Jeden z siedmiu bojowników al-Qaedy, zabarykadowanych w szpitalu w Kandaharze wysadził się w powietrze - poinformował przedstawiciel służb bezpieczeństwa w tym mieście. Arabski najemnik popełnił samobójstwo podczas próby ucieczki, gdy został otoczony przez siły bezpieczeństwa. Pozostałych szściu uzbrojonych terrorystów pozostaje zabarykadowanych w budynku szpitala.
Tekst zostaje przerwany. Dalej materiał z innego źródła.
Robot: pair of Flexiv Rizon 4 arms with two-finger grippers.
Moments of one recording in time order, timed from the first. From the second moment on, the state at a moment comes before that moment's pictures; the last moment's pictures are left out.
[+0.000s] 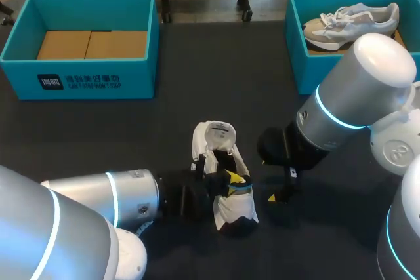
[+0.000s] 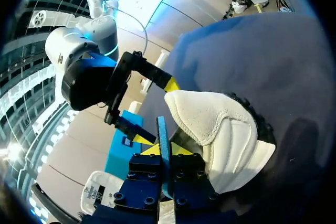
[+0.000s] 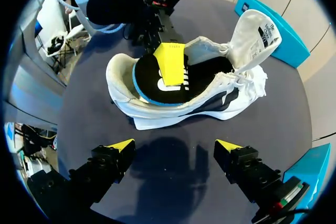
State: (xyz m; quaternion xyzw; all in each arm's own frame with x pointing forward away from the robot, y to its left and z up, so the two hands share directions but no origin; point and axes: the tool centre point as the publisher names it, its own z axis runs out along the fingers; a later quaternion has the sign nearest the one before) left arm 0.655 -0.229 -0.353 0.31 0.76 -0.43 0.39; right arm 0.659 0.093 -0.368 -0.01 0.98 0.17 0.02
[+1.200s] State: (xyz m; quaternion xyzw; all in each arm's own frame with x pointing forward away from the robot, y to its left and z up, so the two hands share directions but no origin) left arm 0.649 -0.222 -0.352 0.34 0.75 -0.45 0.35; right arm 0.659 0.093 -0.368 -0.01 0.98 0.17 0.02
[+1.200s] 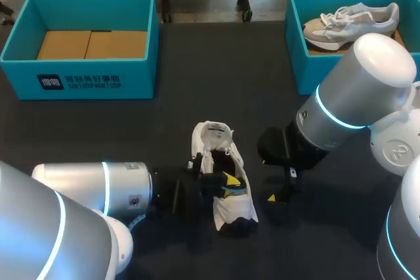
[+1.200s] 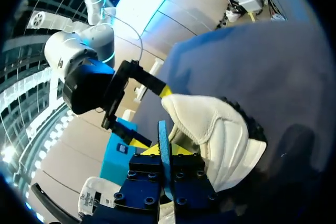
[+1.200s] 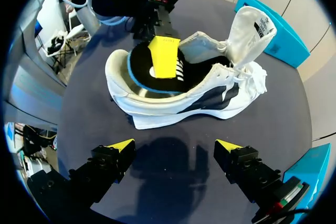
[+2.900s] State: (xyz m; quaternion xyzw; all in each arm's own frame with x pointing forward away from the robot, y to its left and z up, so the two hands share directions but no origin) left arm 0.640 -0.229 -0.352 0.33 0.79 -0.46 0.26; right arm 0.659 0.093 -0.368 -0.01 0.98 0.17 0.02
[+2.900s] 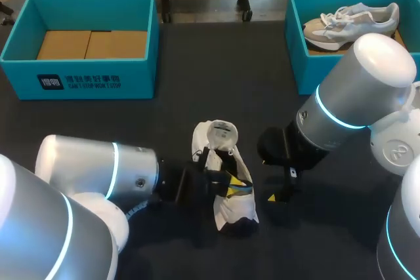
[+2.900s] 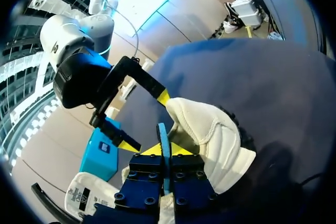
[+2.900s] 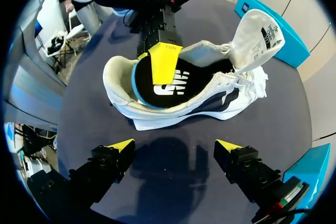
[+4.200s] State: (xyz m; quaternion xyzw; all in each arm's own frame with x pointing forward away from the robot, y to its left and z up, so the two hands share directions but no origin) left arm 0.634 -0.169 -0.305 0.40 0.80 -0.41 0.18; right arm 0.674 0.027 -0.359 -0.01 0.99 0.15 0.02
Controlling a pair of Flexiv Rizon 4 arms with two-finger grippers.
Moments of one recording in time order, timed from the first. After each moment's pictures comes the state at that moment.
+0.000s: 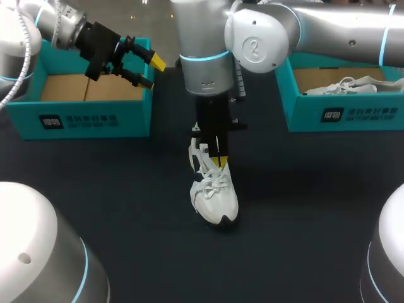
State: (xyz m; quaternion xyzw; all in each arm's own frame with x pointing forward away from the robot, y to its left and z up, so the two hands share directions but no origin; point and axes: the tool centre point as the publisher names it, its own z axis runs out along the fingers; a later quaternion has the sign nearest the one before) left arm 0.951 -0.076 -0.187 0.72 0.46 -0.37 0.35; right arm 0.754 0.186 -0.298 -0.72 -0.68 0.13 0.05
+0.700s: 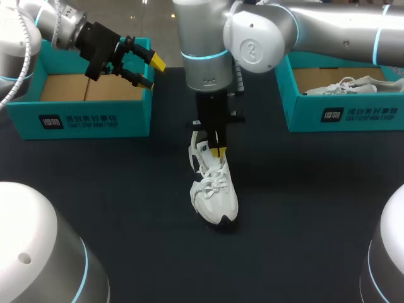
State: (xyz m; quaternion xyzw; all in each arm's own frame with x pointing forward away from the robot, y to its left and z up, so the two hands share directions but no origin) left arm 0.951 -0.076 -0.187 0.72 0.46 -0.37 0.35; right arm 0.797 0.184 -0.318 -0.70 -0.70 0.11 0.03
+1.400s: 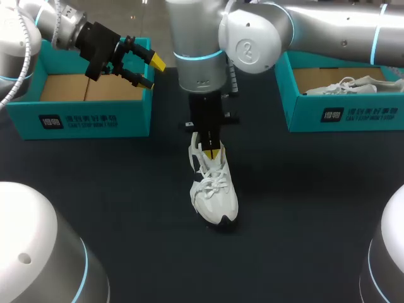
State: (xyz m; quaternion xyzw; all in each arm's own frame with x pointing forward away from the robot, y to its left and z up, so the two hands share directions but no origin) left arm 0.951 -0.076 -0.187 0.72 0.46 -0.37 0.35; right arm 0.786 0.202 -0.309 -0.70 -0.71 0.09 0.03
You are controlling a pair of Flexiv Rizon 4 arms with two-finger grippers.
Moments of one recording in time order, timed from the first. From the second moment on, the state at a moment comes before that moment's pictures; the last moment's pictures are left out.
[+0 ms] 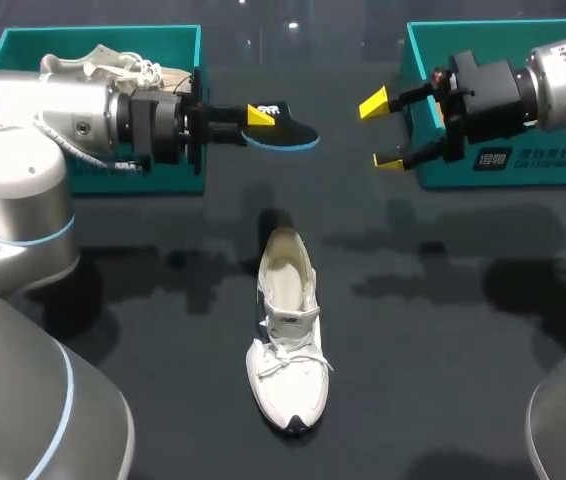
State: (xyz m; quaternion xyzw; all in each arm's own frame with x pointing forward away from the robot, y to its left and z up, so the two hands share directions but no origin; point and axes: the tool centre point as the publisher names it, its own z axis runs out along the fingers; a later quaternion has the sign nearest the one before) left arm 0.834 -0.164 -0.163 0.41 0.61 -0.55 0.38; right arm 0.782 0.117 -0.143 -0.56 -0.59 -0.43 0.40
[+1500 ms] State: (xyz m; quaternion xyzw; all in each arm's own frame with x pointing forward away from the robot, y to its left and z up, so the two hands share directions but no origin) left arm 0.840 -0.160 -0.159 0.61 0.43 -0.31 0.59; right arm 0.771 0.171 -0.165 -0.47 -0.66 -0.47 0.35
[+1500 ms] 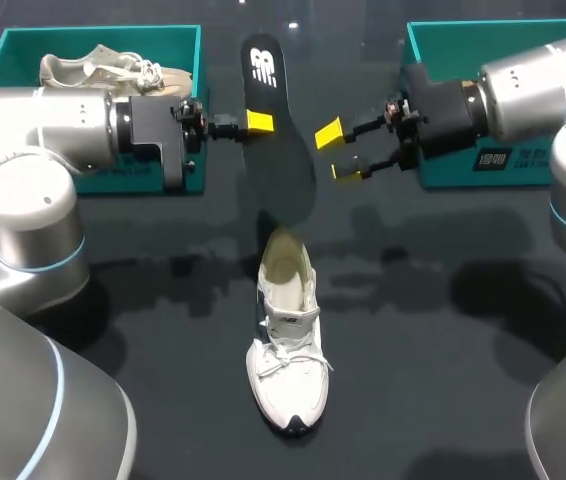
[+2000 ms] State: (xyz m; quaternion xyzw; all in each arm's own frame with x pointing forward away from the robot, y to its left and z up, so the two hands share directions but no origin) left arm 0.841 -0.157 -0.150 0.60 0.45 -0.33 0.58; right arm 0.781 0.176 -0.166 -0.45 -0.67 -0.48 0.34
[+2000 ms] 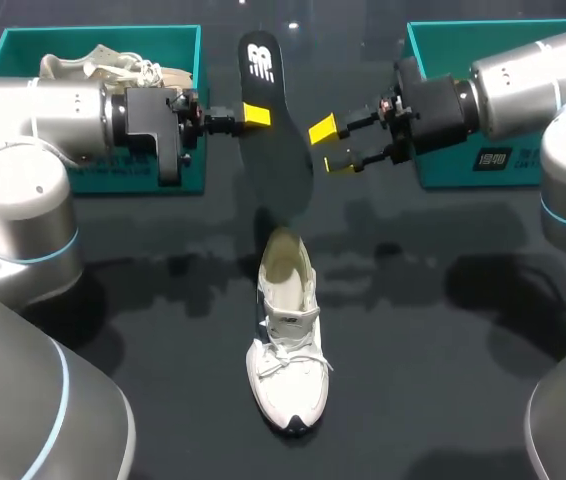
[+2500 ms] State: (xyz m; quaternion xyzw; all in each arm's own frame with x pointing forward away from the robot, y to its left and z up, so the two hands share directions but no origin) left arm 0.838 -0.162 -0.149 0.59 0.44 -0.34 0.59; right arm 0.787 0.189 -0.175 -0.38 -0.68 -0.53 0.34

Grupa kilkunastu arabskich bojowników al-Qaedy, rannych w czasie wcześniejszych walk, w chwili ucieczki armii talibańskiej przebywała w miejskim szpitalu w Kandaharze. Po przejęciu władzy przez nowego gubernatora rannych nie przeszukano, pozostawiając ich pod strażą na oddziale szpitalnym. Wkrótce okazało się jednak, że jeńcy mieli ze sobą broń - pistolety i granaty. Grupa odmówiła udania się do obozu jenieckiego, grożąc masakrą innych pacjentów oddziału. Od połowy grudnia nowe kandaharskie władze prowadziły rozmowy z Arabami z al-Qaedy; negocjacje nie doprowadziły jednak do przełomu i w szpitalu nadal panuje patowa sytuacja.